* _Assigned task_:
Every line of the material that follows must be printed again exactly.

* _Data shown_:
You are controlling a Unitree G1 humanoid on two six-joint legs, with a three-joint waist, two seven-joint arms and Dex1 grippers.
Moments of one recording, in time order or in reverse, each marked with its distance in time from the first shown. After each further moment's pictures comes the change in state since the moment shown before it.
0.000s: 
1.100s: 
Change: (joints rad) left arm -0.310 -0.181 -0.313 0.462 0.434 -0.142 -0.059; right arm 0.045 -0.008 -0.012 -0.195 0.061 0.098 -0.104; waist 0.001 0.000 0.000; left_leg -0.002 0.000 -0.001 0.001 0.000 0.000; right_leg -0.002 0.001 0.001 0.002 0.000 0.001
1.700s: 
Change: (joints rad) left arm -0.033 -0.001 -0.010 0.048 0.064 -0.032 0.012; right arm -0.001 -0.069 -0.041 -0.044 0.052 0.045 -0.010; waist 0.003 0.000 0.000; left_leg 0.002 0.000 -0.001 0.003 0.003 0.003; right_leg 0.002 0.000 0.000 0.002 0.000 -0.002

* _Reply to the task_:
You are controlling a Unitree G1 humanoid on two six-joint legs, with a three-joint waist, two seven-joint arms and Dex1 grippers.
Moments of one recording, in time order or in reverse, each marked with its distance in time from the first shown. After each further moment's pictures comes the change in state since the moment shown before it.
0.000s: 
1.100s: 
Change: (joints rad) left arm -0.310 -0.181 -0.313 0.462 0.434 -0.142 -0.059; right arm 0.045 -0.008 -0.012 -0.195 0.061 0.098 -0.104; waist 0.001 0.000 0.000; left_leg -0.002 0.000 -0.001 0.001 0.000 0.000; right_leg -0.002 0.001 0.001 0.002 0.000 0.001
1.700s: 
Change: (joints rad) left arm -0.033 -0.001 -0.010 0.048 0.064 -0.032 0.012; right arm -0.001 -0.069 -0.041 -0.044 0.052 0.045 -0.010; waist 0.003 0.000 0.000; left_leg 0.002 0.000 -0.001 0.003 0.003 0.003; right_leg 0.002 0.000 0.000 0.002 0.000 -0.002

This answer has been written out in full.